__Prompt__
Copy the lines below as they are; omit the images they contain.

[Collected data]
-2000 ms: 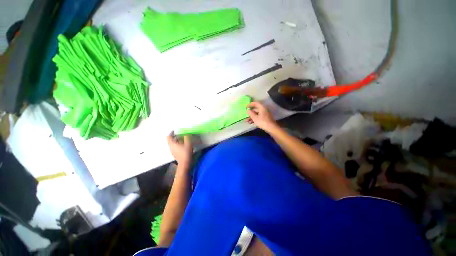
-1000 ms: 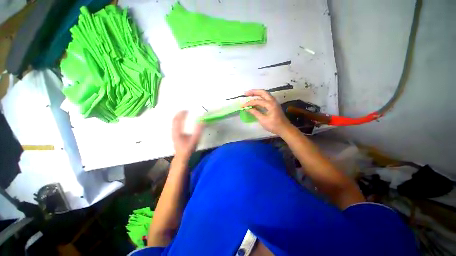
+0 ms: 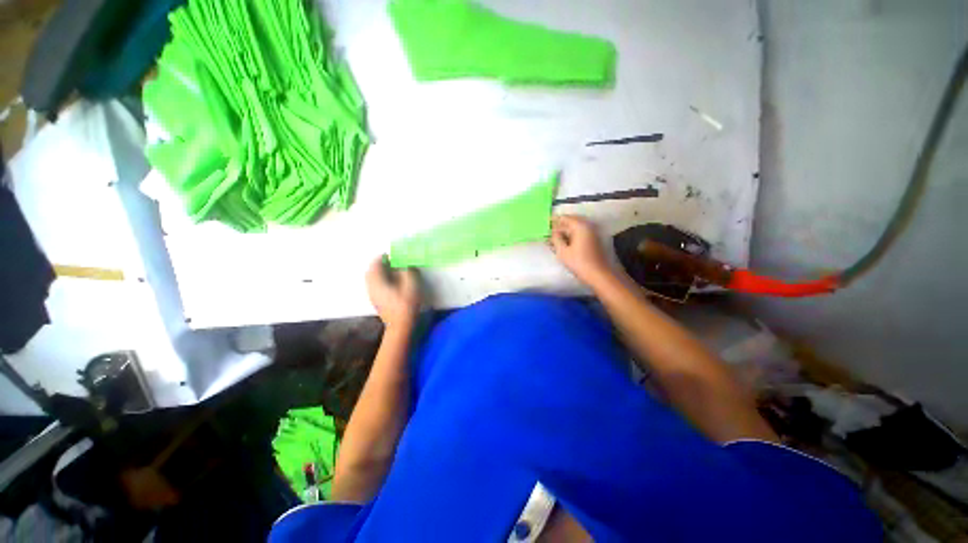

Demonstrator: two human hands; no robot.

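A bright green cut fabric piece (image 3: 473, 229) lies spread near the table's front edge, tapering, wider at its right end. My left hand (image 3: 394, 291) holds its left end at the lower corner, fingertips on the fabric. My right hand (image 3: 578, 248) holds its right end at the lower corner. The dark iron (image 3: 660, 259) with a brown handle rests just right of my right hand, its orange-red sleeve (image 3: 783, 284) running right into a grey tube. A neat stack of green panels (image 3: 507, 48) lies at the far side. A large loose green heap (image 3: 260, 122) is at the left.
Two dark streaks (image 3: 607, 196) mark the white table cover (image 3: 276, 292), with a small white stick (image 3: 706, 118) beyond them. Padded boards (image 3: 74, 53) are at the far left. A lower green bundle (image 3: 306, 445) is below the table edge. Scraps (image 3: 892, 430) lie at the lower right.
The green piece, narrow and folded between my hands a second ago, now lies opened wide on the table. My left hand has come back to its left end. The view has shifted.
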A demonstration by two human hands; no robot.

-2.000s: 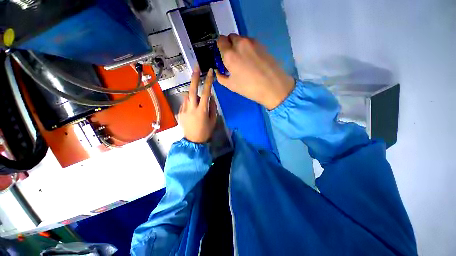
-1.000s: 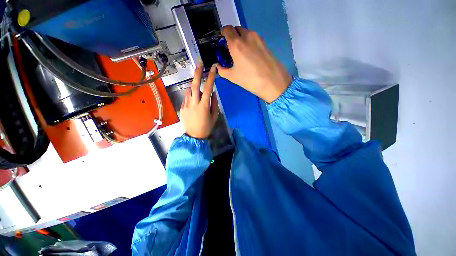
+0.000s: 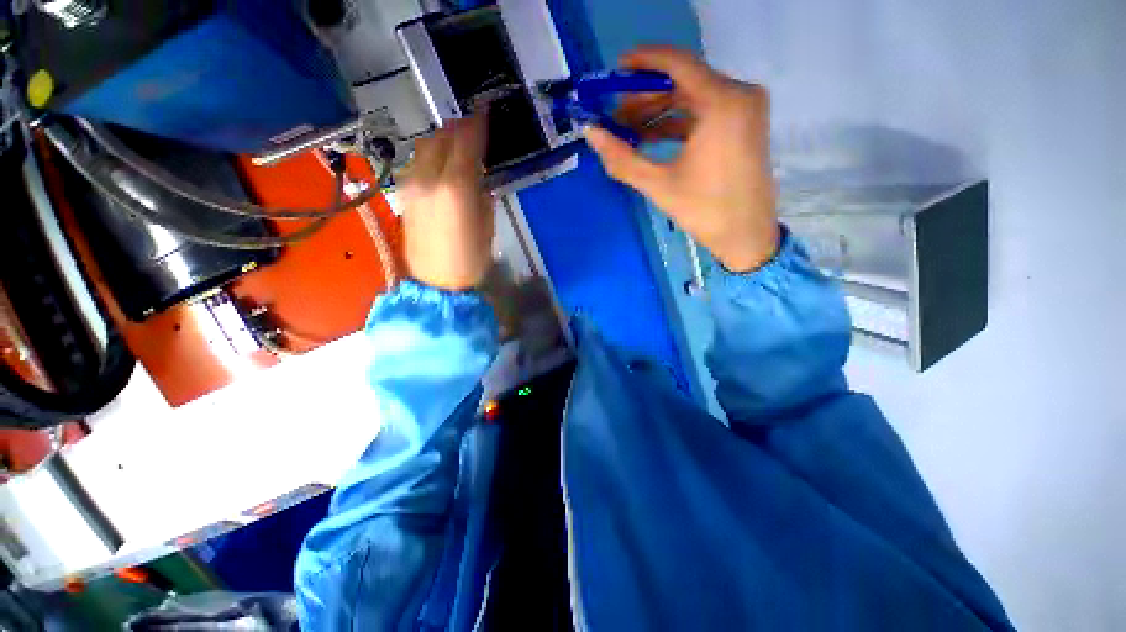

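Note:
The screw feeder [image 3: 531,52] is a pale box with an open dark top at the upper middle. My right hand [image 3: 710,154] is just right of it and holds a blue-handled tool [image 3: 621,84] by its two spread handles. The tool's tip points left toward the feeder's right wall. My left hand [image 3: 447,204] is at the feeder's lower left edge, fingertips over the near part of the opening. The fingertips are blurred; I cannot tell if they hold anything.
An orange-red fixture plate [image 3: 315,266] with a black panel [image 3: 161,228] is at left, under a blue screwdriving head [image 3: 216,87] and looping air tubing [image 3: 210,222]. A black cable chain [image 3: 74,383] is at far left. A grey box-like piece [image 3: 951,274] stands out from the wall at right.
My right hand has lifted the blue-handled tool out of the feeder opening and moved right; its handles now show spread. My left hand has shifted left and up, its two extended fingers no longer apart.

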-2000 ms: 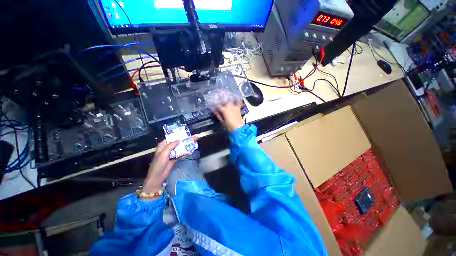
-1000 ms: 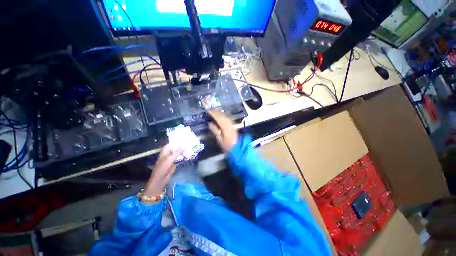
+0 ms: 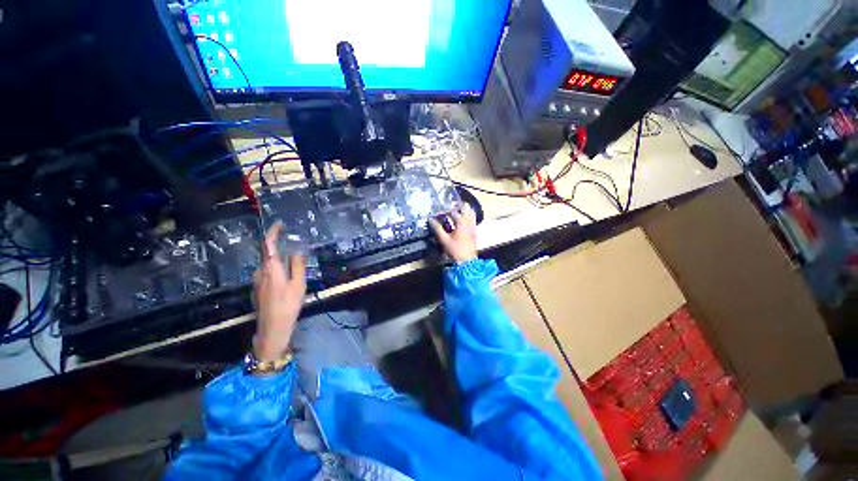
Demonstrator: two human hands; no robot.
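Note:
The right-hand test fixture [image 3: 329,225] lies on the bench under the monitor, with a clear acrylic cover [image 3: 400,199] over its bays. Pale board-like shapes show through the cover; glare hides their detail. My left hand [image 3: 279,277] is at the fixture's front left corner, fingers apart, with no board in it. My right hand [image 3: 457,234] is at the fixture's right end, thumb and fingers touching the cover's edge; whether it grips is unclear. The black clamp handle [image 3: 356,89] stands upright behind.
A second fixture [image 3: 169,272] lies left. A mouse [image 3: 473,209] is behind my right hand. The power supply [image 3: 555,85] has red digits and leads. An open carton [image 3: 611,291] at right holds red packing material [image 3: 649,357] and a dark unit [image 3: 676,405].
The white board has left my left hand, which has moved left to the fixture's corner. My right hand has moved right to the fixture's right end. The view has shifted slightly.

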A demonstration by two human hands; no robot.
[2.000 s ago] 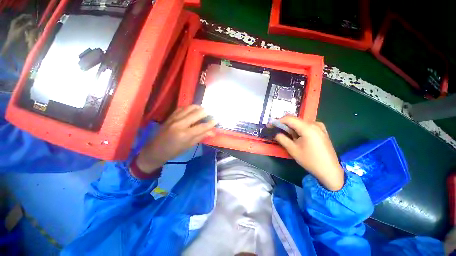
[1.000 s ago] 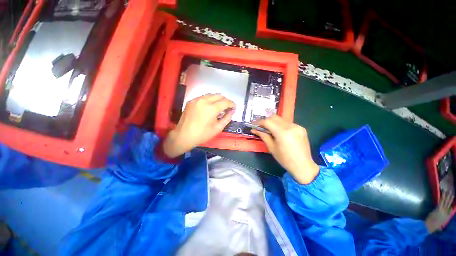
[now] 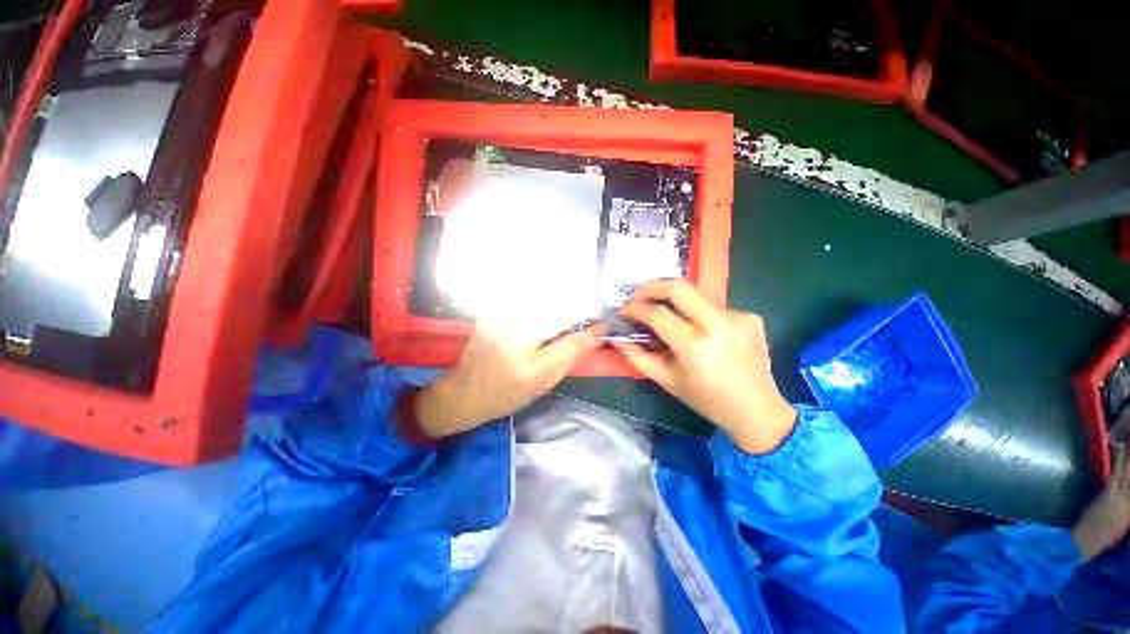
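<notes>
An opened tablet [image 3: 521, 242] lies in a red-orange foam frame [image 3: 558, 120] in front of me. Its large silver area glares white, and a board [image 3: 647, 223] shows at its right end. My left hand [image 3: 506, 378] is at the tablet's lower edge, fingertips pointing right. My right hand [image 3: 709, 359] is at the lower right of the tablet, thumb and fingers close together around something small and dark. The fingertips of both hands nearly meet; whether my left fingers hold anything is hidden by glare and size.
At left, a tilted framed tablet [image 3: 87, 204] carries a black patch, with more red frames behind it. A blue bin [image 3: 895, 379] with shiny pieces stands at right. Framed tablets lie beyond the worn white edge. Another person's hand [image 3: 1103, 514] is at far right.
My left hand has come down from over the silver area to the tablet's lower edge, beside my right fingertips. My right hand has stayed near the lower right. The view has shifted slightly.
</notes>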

__Expected output__
-2000 ms: 
-1000 ms: 
+0 ms: 

Demonstrator: two human hands; no robot.

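A bright green cut fabric piece (image 3: 473, 229) lies spread near the table's front edge, tapering, wider at its right end. My left hand (image 3: 394, 291) holds its left end at the lower corner, fingertips on the fabric. My right hand (image 3: 578, 248) holds its right end at the lower corner. The dark iron (image 3: 660, 259) with a brown handle rests just right of my right hand, its orange-red sleeve (image 3: 783, 284) running right into a grey tube. A neat stack of green panels (image 3: 507, 48) lies at the far side. A large loose green heap (image 3: 260, 122) is at the left.
Two dark streaks (image 3: 607, 196) mark the white table cover (image 3: 276, 292), with a small white stick (image 3: 706, 118) beyond them. Padded boards (image 3: 74, 53) are at the far left. A lower green bundle (image 3: 306, 445) is below the table edge. Scraps (image 3: 892, 430) lie at the lower right.
The green piece, narrow and folded between my hands a second ago, now lies opened wide on the table. My left hand has come back to its left end. The view has shifted.
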A demonstration by two human hands; no robot.

-2.000s: 
-1.000s: 
+0.000s: 

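Note:
The screw feeder [image 3: 531,52] is a pale box with an open dark top at the upper middle. My right hand [image 3: 710,154] is just right of it and holds a blue-handled tool [image 3: 621,84] by its two spread handles. The tool's tip points left toward the feeder's right wall. My left hand [image 3: 447,204] is at the feeder's lower left edge, fingertips over the near part of the opening. The fingertips are blurred; I cannot tell if they hold anything.
An orange-red fixture plate [image 3: 315,266] with a black panel [image 3: 161,228] is at left, under a blue screwdriving head [image 3: 216,87] and looping air tubing [image 3: 210,222]. A black cable chain [image 3: 74,383] is at far left. A grey box-like piece [image 3: 951,274] stands out from the wall at right.
My right hand has lifted the blue-handled tool out of the feeder opening and moved right; its handles now show spread. My left hand has shifted left and up, its two extended fingers no longer apart.
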
-2000 ms: 
-1000 ms: 
+0 ms: 
Demonstrator: two human hands; no robot.
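Note:
The right-hand test fixture [image 3: 329,225] lies on the bench under the monitor, with a clear acrylic cover [image 3: 400,199] over its bays. Pale board-like shapes show through the cover; glare hides their detail. My left hand [image 3: 279,277] is at the fixture's front left corner, fingers apart, with no board in it. My right hand [image 3: 457,234] is at the fixture's right end, thumb and fingers touching the cover's edge; whether it grips is unclear. The black clamp handle [image 3: 356,89] stands upright behind.
A second fixture [image 3: 169,272] lies left. A mouse [image 3: 473,209] is behind my right hand. The power supply [image 3: 555,85] has red digits and leads. An open carton [image 3: 611,291] at right holds red packing material [image 3: 649,357] and a dark unit [image 3: 676,405].
The white board has left my left hand, which has moved left to the fixture's corner. My right hand has moved right to the fixture's right end. The view has shifted slightly.
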
A demonstration by two human hands; no robot.
[2.000 s ago] 
[1.000 s ago] 
[now] 
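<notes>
An opened tablet [image 3: 521, 242] lies in a red-orange foam frame [image 3: 558, 120] in front of me. Its large silver area glares white, and a board [image 3: 647, 223] shows at its right end. My left hand [image 3: 506, 378] is at the tablet's lower edge, fingertips pointing right. My right hand [image 3: 709, 359] is at the lower right of the tablet, thumb and fingers close together around something small and dark. The fingertips of both hands nearly meet; whether my left fingers hold anything is hidden by glare and size.
At left, a tilted framed tablet [image 3: 87, 204] carries a black patch, with more red frames behind it. A blue bin [image 3: 895, 379] with shiny pieces stands at right. Framed tablets lie beyond the worn white edge. Another person's hand [image 3: 1103, 514] is at far right.
My left hand has come down from over the silver area to the tablet's lower edge, beside my right fingertips. My right hand has stayed near the lower right. The view has shifted slightly.
</notes>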

The requested output has been fully supplied.